With heart disease, the risk equation is different and the chances of getting it are disproportionately high for a passive smoker. A non-smoker regularly exposed to tobacco smoke is at the same risk as someone who smokes up to 10 cigarettes a day. Researchers believe that this is because blood platelet cells are extremely sensitive to tobacco smoke. Various studies have suggested that being exposed to tobacco smoke in the environment for 20 minutes a day has a similar damaging effect on platelets to smoking one or two cigarettes a day.
The risk of respiratory complaints generally increases according to the amount of smoke to which you have been exposed, and at what stage in your life (children's lungs are particularly vulnerable to infection and irritation).
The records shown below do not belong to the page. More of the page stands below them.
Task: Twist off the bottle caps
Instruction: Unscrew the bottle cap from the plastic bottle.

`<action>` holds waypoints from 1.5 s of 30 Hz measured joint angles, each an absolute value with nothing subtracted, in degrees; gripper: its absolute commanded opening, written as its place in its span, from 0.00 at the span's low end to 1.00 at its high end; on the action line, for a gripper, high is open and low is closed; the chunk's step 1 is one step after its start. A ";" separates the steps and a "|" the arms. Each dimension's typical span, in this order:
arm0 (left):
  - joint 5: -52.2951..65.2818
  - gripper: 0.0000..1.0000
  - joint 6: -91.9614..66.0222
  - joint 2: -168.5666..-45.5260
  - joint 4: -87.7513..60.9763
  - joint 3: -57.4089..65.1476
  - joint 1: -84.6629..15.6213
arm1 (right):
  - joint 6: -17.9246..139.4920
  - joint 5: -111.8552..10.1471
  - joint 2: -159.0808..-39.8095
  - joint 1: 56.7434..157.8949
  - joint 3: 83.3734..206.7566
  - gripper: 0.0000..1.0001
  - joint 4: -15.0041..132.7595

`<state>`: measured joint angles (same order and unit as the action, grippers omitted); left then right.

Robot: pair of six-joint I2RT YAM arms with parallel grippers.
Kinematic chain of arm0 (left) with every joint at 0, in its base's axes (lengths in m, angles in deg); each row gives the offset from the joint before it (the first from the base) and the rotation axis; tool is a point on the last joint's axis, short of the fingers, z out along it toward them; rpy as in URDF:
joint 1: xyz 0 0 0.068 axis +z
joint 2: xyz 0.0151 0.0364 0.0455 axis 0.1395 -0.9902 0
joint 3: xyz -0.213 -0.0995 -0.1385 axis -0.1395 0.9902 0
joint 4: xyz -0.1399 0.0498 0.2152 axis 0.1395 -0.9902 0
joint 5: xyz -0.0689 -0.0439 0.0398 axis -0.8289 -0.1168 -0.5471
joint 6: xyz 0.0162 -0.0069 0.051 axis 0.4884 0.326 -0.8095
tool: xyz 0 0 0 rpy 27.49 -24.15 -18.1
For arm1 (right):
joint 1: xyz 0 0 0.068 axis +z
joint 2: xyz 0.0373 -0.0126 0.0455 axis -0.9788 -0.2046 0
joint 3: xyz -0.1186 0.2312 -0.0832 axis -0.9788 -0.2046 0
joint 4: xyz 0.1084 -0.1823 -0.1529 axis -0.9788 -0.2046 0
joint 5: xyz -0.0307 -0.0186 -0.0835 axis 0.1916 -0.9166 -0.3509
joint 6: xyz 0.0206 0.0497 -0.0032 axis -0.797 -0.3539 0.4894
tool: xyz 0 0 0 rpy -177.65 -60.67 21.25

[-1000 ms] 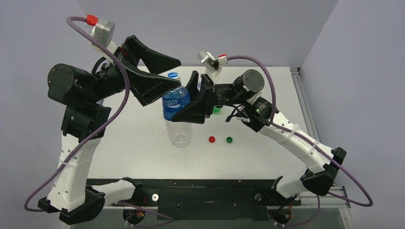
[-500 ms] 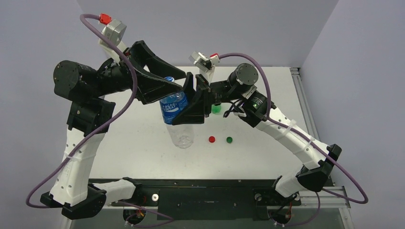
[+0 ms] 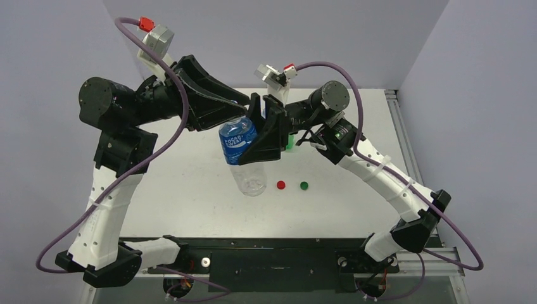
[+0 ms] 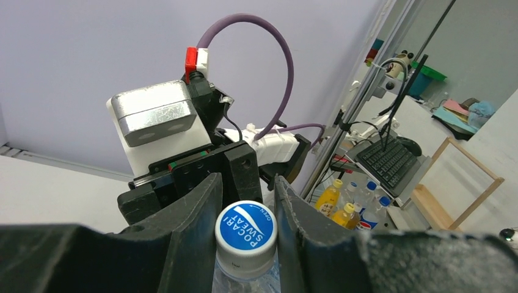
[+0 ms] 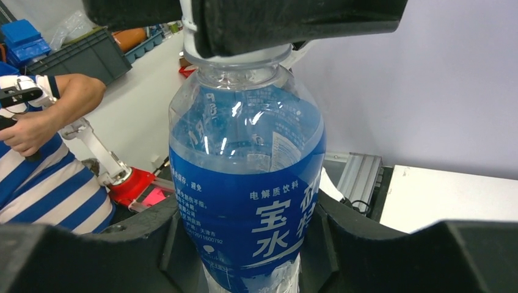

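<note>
A clear bottle with a blue label (image 3: 240, 142) hangs tilted above the table, neck toward the back left. My right gripper (image 3: 263, 136) is shut around its labelled body (image 5: 244, 183); the right gripper's (image 5: 247, 244) fingers press both sides of the label. My left gripper (image 3: 244, 114) is shut on the bottle's whitish-blue cap (image 4: 245, 227), one finger on each side, and the left gripper (image 4: 247, 207) hides the cap in the top view. A loose red cap (image 3: 281, 185) and a loose green cap (image 3: 304, 185) lie on the table.
A green bottle (image 3: 289, 144) stands partly hidden behind the right arm. The white table (image 3: 183, 183) ends at a metal rail (image 3: 396, 120) on the right. A person in a striped shirt (image 5: 36, 177) is off the table in the right wrist view.
My left gripper's fingers were wide apart around the bottle's neck a second ago and have closed on the cap. The bottle and both grippers have shifted slightly right.
</note>
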<state>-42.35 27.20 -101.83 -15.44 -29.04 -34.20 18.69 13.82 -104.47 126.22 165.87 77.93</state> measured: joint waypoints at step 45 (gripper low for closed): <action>-34.22 0.97 1.10 -87.91 -25.53 -6.72 -32.40 | 46.45 -34.03 -88.60 127.64 156.59 0.00 56.88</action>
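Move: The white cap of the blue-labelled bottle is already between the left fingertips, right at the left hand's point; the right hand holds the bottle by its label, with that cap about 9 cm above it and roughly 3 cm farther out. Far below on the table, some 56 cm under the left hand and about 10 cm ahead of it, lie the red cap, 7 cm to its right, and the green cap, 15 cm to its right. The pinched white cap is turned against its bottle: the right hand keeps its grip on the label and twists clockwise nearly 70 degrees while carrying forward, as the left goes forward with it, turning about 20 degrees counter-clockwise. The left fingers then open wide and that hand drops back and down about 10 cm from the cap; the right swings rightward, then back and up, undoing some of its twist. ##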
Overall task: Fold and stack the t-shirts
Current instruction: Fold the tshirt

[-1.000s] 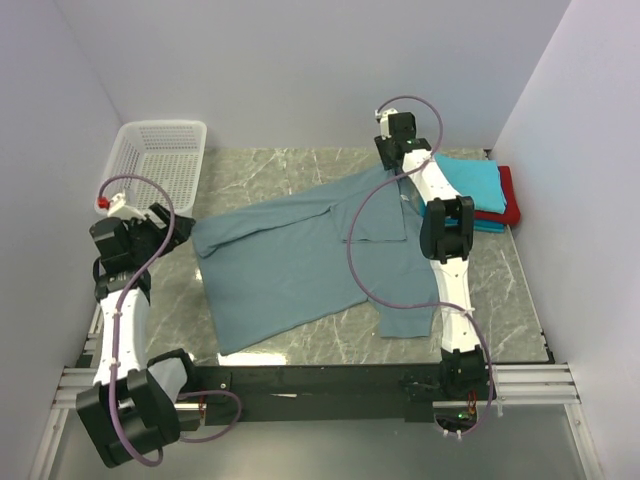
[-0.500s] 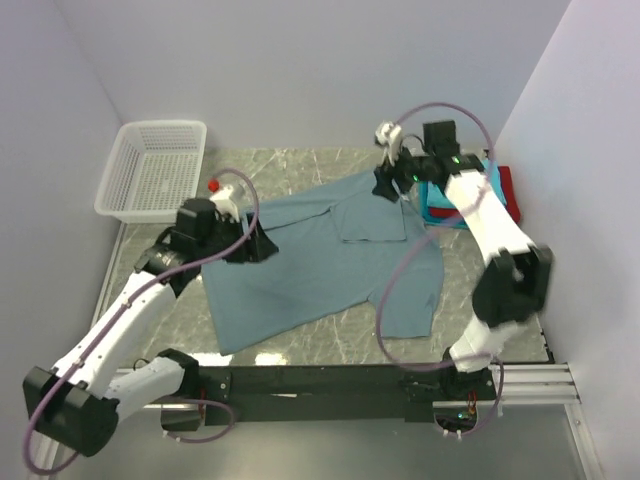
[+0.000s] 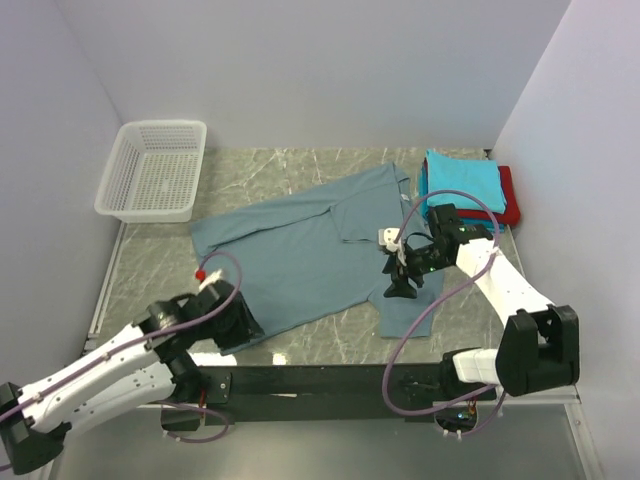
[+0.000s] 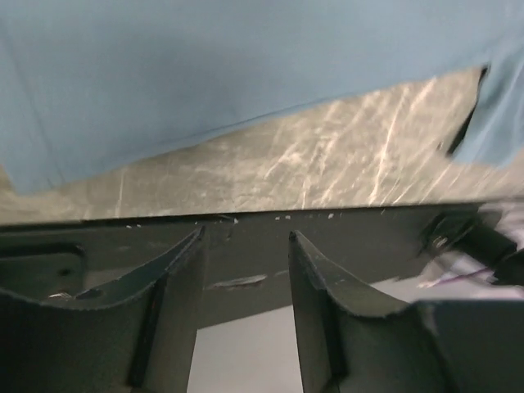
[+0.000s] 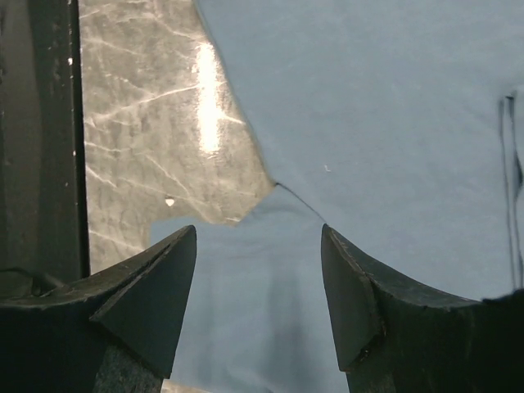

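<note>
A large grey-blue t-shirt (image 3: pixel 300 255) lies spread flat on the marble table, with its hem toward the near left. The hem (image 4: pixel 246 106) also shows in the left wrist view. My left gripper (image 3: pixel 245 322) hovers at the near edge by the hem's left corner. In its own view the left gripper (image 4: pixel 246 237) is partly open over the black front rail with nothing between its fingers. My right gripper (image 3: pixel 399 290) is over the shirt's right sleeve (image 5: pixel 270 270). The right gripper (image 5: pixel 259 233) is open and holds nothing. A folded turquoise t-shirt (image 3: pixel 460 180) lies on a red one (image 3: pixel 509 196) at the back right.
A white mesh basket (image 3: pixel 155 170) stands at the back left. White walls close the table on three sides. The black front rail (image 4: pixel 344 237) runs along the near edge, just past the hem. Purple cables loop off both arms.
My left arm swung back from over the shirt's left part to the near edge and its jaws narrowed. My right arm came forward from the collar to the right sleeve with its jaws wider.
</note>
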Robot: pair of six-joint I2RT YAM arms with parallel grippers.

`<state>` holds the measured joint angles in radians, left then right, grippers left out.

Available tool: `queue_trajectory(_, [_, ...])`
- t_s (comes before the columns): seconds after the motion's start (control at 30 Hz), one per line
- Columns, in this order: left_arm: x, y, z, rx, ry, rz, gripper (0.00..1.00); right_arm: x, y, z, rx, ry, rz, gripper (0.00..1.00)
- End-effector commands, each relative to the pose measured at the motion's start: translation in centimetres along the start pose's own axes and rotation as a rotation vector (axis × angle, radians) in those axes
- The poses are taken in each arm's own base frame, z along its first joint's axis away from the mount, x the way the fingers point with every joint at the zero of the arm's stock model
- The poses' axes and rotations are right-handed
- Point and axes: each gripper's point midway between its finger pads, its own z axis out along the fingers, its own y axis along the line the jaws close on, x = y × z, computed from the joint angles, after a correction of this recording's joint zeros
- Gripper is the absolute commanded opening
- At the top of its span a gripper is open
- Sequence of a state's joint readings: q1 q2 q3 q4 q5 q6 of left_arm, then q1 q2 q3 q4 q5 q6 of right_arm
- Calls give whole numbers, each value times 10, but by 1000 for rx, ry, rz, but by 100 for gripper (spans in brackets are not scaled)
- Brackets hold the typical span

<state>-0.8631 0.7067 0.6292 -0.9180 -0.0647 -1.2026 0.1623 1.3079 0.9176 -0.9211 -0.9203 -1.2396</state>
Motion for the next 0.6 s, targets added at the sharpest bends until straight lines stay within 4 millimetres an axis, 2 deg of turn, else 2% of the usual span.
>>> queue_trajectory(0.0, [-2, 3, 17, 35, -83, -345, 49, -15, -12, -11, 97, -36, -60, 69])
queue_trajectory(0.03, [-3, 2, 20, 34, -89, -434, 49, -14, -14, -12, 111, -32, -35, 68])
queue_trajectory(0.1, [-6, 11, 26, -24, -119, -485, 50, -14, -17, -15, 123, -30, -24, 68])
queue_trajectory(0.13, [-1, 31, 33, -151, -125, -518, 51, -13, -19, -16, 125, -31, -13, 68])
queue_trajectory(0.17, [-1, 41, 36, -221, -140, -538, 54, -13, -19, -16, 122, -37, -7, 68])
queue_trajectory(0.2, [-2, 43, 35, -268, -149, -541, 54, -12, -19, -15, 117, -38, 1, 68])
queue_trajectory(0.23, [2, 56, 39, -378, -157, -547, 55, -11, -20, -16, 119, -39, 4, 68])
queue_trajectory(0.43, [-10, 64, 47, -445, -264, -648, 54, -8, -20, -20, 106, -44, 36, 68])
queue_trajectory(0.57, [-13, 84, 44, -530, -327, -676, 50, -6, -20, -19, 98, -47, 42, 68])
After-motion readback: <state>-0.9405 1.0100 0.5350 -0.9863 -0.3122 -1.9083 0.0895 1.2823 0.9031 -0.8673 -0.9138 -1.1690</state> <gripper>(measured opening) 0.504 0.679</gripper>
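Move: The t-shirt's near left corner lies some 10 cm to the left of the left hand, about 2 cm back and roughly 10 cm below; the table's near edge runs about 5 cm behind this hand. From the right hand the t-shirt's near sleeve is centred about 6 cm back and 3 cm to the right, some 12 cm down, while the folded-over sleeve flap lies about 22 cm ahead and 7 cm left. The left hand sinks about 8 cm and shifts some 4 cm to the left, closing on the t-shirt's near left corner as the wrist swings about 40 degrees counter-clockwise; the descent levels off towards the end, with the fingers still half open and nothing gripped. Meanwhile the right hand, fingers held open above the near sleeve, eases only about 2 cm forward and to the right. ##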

"If you ask who should be worried about second-hand smoke, the answer is anyone who is exposed to it," says Professor Britton. So even if, like Naomi, you live with someone who makes cursory efforts to protect you, your health is being affected.
Cigarette smoke in the air is still harmful even if you cannot smell it, says Elin Roddy, an expert in respiratory diseases.
These messages may sound alarmist -- after all, we are exposed to exhaust fumes and other toxins every day. But the point is that our exposure to cigarette smoke usually occurs in confined spaces, unlike our exposure to general atmospheric pollution.
Non-smokers -- especially children, who breathe more rapidly than adults -- can receive particularly high doses of smoke in cars. There is evidence that just one cigarette, even with the car window open, creates a greater concentration of second-hand smoke than an evening in a smoky pub. A study by the Ontario Tobacco Research Unit indicated that the pollution created by one cigarette inside a car was 100 times greater than the accepted standard for fine-particle exposure as defined by the US Environmental Protection Agency.
Roddy, a consultant respiratory physician, sees the effects of second-hand smoke on his patients every day. For some, lung and airway disease is caused by second-hand smoke, and for many it causes flare-ups and deterioration.
"I've seen many lung cancer patients who have never smoked," he says, "and when you talk to them about their background, it's amazing how many have been regularly exposed to second-hand smoke."
About 10pc of people with lung cancer have never smoked.
What can passive smokers do to help themselves? The good news for those living with smokers is that the risk of contracting many smoking-related diseases diminishes rapidly once exposure ends permanently.
Campaigners put the emphasis on persuading smokers to give up, or leave the house to smoke. However, evidence suggests that nagging is not successful. Robert West, a professor of Health Psychology and Director of Tobacco Studies, says that smoking is driven more by addiction than by choice, and that any form of nicotine withdrawal, even after 90 minutes, causes tetchiness.
"A direct approach to a smoker isn't likely to be successful," he says. "You need to find a natural situation that brings up the subject of smoking -- say, someone in the house has a cough -- then suggest that you need to work out a solution together. If you can set rules together, it makes it easier when they have been violated. You can say: 'What can we do to get things back on track?'"
Suggesting nicotine gum or patches as a replacement for cigarettes can be useful, says Professor West, and may even help smokers to quit.
Ms Roddy's approach lifts blame from smokers but also puts responsibility gently on their shoulders. "I don't blame them, I blame nicotine addiction and the tobacco industry," she says. But smokers can plead partial knowledge of the effects of their smoking on others only for so long. "There is still a lack of awareness. But when there is information out there, smokers have an increasing responsibility to minimise their loved ones' exposure."